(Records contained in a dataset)
BEGIN
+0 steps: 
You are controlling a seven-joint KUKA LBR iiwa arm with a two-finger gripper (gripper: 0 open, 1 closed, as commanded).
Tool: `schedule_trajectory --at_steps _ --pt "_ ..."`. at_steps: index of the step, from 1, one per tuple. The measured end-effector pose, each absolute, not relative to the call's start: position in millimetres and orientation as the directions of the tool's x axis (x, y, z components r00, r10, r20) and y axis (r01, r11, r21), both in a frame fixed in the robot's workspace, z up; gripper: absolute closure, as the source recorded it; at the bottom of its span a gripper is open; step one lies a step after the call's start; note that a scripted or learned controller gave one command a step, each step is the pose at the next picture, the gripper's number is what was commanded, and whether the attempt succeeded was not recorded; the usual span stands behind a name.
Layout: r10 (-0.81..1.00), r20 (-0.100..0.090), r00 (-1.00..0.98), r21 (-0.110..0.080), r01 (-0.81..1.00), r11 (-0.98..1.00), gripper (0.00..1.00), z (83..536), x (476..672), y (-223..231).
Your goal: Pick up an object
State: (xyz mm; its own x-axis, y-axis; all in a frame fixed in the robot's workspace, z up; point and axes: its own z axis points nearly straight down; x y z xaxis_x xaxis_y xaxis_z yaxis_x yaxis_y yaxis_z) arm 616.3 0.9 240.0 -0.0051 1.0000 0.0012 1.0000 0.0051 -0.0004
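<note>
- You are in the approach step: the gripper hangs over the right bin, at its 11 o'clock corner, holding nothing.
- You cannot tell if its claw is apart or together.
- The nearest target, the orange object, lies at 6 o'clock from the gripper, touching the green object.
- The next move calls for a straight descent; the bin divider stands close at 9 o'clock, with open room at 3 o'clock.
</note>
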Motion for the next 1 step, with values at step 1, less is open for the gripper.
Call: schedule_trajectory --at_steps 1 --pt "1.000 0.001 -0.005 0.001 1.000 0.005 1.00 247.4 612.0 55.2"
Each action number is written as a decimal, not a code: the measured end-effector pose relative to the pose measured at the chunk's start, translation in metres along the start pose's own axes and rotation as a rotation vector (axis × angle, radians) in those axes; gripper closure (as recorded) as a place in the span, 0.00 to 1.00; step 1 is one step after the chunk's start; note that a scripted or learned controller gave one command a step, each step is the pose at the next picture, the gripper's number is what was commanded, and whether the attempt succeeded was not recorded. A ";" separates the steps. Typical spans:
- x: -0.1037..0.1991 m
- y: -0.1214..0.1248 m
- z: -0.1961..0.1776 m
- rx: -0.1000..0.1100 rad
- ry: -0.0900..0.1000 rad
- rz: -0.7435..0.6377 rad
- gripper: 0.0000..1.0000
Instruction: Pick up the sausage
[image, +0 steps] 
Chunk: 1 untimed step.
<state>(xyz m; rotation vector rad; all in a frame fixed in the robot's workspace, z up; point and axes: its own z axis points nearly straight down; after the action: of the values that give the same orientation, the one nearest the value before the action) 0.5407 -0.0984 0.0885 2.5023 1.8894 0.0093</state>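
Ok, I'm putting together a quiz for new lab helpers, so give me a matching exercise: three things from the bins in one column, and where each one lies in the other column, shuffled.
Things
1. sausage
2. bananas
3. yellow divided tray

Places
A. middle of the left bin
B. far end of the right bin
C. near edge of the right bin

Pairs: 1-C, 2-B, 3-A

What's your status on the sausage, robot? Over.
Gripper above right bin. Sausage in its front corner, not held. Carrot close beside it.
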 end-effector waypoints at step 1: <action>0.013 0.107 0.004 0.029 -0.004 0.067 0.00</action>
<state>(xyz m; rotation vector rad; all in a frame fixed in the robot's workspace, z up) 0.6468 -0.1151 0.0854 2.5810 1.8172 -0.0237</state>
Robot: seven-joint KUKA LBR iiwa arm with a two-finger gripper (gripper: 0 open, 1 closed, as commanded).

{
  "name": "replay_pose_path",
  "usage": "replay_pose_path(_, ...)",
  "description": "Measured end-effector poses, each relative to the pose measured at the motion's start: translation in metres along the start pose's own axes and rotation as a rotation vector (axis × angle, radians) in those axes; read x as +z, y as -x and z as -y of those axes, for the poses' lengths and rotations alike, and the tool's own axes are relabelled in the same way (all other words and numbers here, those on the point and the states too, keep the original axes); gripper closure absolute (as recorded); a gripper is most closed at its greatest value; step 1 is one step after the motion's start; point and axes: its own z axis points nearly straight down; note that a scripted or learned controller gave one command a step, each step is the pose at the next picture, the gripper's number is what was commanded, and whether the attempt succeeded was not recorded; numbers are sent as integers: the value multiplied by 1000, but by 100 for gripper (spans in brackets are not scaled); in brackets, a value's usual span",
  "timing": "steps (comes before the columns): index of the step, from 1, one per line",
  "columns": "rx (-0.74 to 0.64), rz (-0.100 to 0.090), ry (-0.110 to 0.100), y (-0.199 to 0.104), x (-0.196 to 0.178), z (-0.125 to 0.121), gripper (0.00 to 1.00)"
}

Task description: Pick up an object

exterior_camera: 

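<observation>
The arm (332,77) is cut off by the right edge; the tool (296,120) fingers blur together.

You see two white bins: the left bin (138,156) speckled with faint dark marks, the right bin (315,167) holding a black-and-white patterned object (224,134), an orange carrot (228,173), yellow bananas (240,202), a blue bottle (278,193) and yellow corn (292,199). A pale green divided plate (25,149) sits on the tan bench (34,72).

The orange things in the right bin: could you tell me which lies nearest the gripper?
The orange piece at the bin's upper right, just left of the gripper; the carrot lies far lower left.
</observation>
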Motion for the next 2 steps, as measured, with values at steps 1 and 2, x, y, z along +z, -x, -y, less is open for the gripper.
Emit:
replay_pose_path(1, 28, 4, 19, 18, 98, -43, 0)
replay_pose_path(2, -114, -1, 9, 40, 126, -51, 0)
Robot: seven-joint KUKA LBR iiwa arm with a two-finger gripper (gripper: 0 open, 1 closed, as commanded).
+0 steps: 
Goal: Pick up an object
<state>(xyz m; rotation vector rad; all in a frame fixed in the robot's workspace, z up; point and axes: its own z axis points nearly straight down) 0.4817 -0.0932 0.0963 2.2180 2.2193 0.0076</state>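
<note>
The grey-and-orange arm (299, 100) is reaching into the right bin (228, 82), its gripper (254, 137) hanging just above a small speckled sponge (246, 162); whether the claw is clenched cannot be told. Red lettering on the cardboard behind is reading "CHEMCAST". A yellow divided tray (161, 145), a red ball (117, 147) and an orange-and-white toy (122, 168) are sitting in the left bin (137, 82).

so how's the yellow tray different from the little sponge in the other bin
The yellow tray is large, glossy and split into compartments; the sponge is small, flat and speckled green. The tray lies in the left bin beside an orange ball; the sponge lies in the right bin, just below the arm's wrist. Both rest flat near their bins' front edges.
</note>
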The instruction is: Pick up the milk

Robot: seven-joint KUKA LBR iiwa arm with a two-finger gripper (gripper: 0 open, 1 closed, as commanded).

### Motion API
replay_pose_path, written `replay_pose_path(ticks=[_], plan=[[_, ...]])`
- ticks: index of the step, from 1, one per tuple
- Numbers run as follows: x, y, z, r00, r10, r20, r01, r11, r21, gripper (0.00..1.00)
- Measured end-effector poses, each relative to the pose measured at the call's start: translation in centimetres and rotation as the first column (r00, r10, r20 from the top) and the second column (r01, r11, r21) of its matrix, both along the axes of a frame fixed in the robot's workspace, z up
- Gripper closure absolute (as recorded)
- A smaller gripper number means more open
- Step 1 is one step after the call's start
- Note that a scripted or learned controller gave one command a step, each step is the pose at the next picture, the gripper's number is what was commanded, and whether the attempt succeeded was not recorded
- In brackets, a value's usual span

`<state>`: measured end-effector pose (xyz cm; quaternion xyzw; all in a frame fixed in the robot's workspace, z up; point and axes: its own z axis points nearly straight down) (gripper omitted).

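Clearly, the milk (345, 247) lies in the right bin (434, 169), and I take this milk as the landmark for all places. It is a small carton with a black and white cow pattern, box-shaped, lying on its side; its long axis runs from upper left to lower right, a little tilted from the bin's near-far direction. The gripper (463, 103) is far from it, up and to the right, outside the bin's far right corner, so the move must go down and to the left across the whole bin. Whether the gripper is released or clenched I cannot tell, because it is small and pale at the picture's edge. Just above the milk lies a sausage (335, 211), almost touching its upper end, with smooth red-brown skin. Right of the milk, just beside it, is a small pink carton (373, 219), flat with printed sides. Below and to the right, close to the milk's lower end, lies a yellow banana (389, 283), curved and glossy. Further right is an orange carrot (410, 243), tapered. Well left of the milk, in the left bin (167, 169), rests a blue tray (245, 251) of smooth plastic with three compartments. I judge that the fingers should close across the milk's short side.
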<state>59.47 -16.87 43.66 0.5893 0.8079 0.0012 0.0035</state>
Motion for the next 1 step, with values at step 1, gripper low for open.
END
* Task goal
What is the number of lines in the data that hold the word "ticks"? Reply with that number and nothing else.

* Written answer
2